» What the task requires
Once you find the line containing "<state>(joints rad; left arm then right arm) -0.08", please retype it and every line after it to the end of the entries, exactly and with nothing added.

═════ The input ═════

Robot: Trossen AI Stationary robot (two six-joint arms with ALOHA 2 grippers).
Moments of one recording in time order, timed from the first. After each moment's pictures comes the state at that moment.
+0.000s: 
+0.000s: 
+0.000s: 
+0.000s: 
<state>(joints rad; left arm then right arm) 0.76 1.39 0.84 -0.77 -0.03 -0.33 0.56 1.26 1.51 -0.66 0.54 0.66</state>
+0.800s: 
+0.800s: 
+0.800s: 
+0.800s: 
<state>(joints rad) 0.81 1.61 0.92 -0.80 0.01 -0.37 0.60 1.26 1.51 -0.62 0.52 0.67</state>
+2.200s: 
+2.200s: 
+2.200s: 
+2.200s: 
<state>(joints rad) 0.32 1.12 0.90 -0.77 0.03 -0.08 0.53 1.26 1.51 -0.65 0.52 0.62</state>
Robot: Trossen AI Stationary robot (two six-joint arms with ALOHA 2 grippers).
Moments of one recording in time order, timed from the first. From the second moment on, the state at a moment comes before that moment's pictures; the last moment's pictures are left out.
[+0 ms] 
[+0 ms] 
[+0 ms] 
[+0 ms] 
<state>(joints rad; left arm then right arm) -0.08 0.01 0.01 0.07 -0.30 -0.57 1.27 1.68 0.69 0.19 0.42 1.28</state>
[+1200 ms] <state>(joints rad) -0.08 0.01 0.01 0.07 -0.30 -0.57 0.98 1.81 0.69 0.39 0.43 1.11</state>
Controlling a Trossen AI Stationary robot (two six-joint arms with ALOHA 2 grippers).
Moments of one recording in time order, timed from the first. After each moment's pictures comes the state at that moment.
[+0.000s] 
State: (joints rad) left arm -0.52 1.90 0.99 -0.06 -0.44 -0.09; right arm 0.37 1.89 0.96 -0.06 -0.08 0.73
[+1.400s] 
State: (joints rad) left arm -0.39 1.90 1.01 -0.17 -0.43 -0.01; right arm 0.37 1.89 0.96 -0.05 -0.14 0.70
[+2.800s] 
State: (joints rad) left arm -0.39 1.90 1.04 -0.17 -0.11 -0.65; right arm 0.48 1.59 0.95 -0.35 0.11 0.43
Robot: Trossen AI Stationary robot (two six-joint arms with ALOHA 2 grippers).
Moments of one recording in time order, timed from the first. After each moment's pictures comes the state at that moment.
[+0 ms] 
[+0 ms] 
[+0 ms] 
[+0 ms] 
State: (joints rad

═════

» Reply
<state>(joints rad; left arm then right arm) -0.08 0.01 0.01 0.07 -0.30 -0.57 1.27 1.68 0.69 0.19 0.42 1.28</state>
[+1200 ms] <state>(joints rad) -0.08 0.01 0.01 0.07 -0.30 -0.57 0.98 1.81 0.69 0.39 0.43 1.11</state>
Controlling a Trossen AI Stationary robot (two six-joint arms with ALOHA 2 grippers).
Moments of one recording in time order, timed from the first. After each moment's pictures comes the state at that moment.
[+0.000s] 
State: (joints rad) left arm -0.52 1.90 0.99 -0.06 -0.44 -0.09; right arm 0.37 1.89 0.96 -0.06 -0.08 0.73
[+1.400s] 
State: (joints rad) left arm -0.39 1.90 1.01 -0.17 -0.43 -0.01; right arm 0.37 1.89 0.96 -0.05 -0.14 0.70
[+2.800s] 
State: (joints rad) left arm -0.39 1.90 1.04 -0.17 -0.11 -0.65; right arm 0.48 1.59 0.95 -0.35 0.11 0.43
Robot: Trossen AI Stationary robot (two six-joint arms with ALOHA 2 grippers).
Moments of one recording in time order, timed from the first. After each moment's pictures comes the state at that moment.
[+0 ms] 
[+0 ms] 
[+0 ms] 
[+0 ms] 
State: (joints rad

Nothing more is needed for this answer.